Die PFefferlinge werden in Schalotten angedämpft, mit Salz, Pfeffer und etwas Steinpilzpulver gewürzt, mit etwas Weißwein und ungeschlagener Sahne abgelöscht. Das Ganze leise, aber nicht zu weich köcheln lassen, kurz bevor die Spaghetti fertig sind werden die schon vorgegarten Garneln unter die Pfifferlinge gehoben, mit etwas geriebener Zitronenschale verfeinern. Ist die Sauce zu dünn, kann gerne mit etwas hellem Instant-Saucenpulver gebunden werden.
Die Spaghetti auf die vorgewärmten Teller geben, "mare monti" darüber verteilen und dann essen!

Nudelsalat mit Garnelen und Krebsfleisch

Ein sommerlicher leichter Nudelsalat ohne Majonnaise ist, finde ich, eine gute Idee.
Tagliatelle werden bißfest gekocht.
In der Zwischenzeit kann man die Garnelen und das Krebsfleisch vorbereiten, d.h. im Sieb mit kaltem Wasser abbrausen und mit einem Küchenkrepp trocknen. In eine kl. Schüssel geben und mit Zitronensaft sowie etwas geriebener Zitrone übergießen.
Die Tagliatelle nach dem Kochen in eine Schüssel geben **), sofort und noch warm, mit einem guten Olivenoel sowie weißem Balsamico vermischen, salzen, pfeffern und danach die Garnelen und das Krebsfleisch druntermischen.

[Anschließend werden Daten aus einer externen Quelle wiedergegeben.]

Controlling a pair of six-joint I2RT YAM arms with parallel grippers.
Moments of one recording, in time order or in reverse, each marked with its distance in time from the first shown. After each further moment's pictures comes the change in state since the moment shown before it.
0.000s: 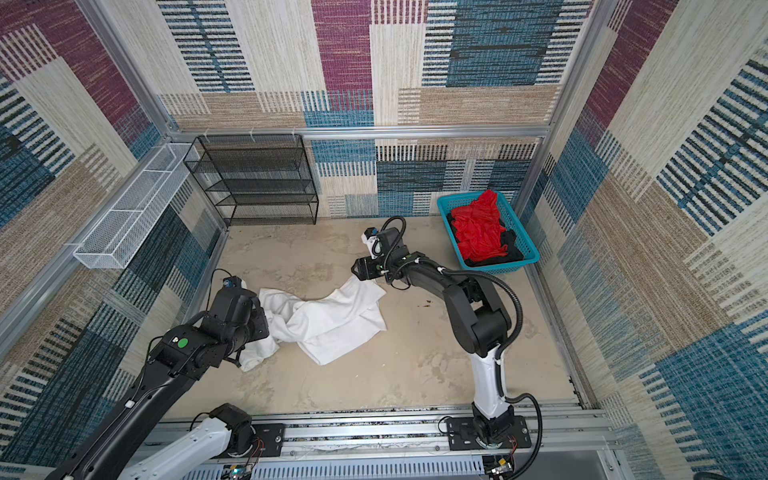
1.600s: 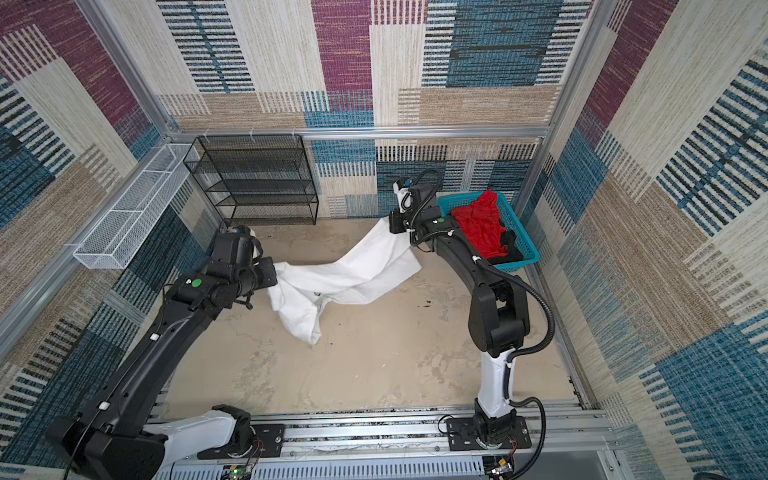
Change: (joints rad) left arm 0.146 0.415 0.443 0.167 0.131 0.212; right arm -0.206 -0.157 0.245 -0.174 0.095 -0.083
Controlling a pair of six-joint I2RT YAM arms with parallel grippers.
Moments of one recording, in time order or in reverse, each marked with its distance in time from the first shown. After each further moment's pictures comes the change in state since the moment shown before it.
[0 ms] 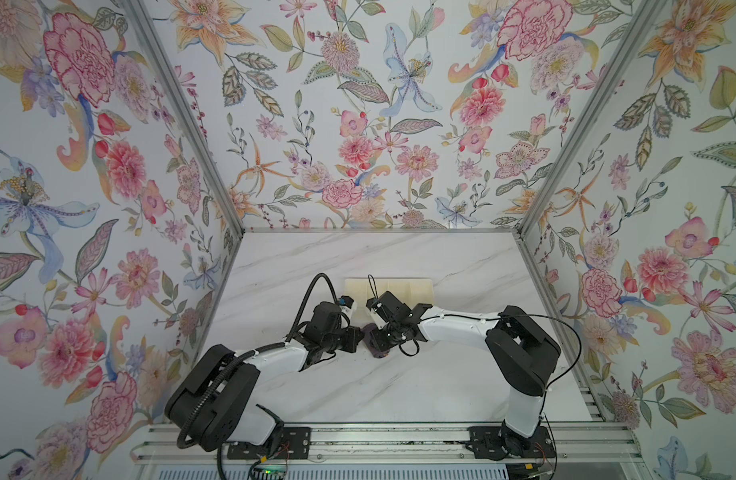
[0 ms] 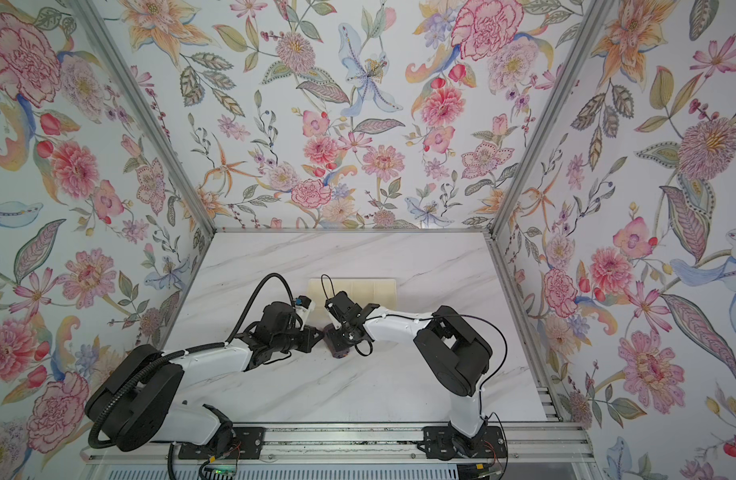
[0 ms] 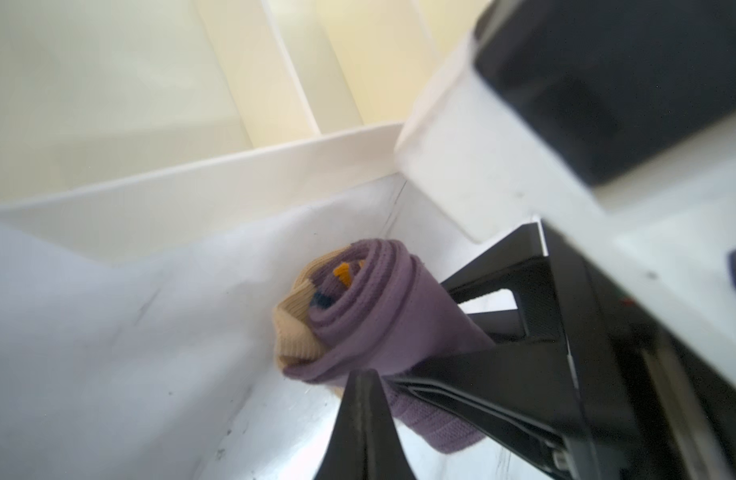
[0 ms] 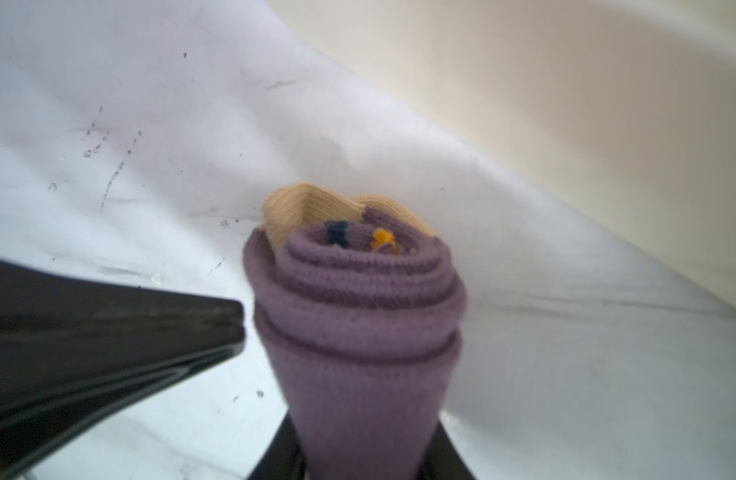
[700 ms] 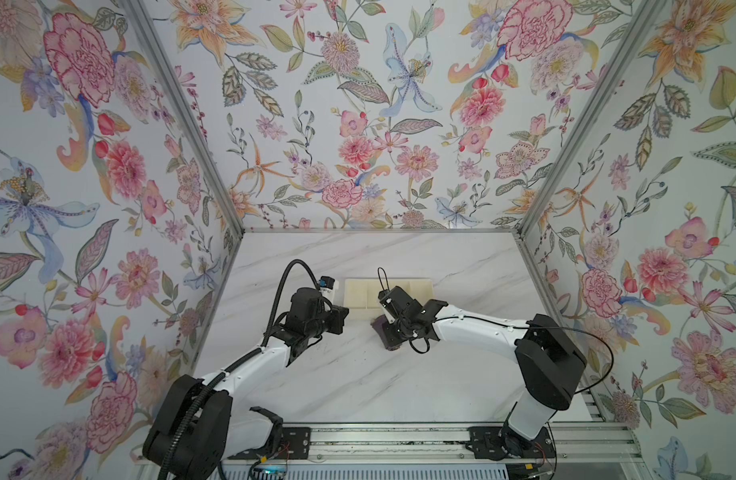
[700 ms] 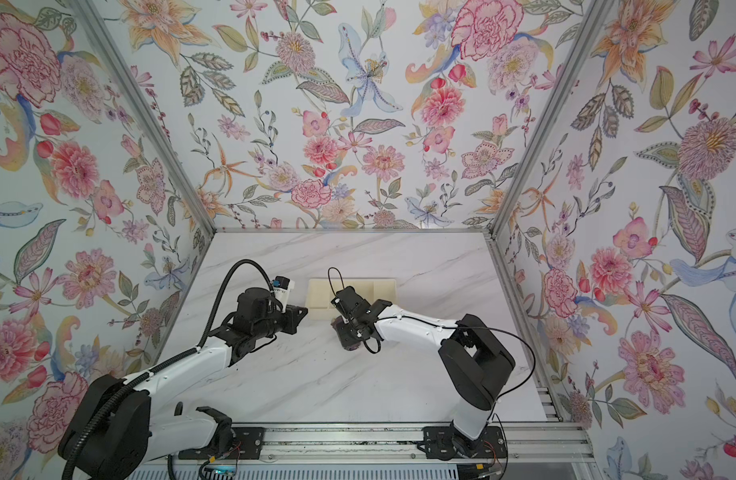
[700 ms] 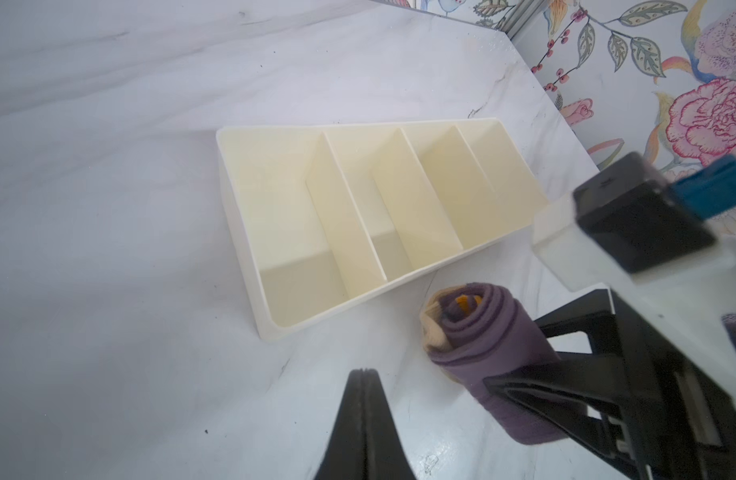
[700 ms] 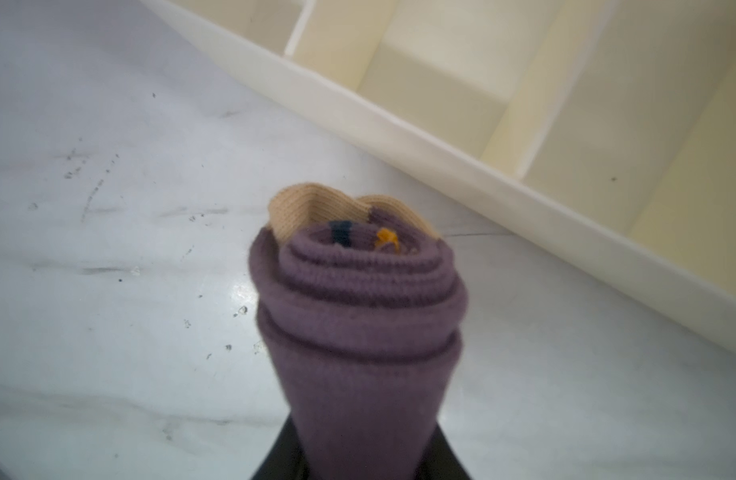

**) Etwas von dem Nudelwasser in dem Topf lassen und eine handvoll TK-Erbsen kurz darin ziehen lassen - abgießen!
Die Erbsen sowie halbierte oder geviertelte Cocktailtomaten auch noch daruntermischen, abschmecken und mit frischem Basilikum garnieren.
Der Salat sieht hübsch aus, wenn man ihn nicht in einer Schüssel, sondern auf einer Platte serviert.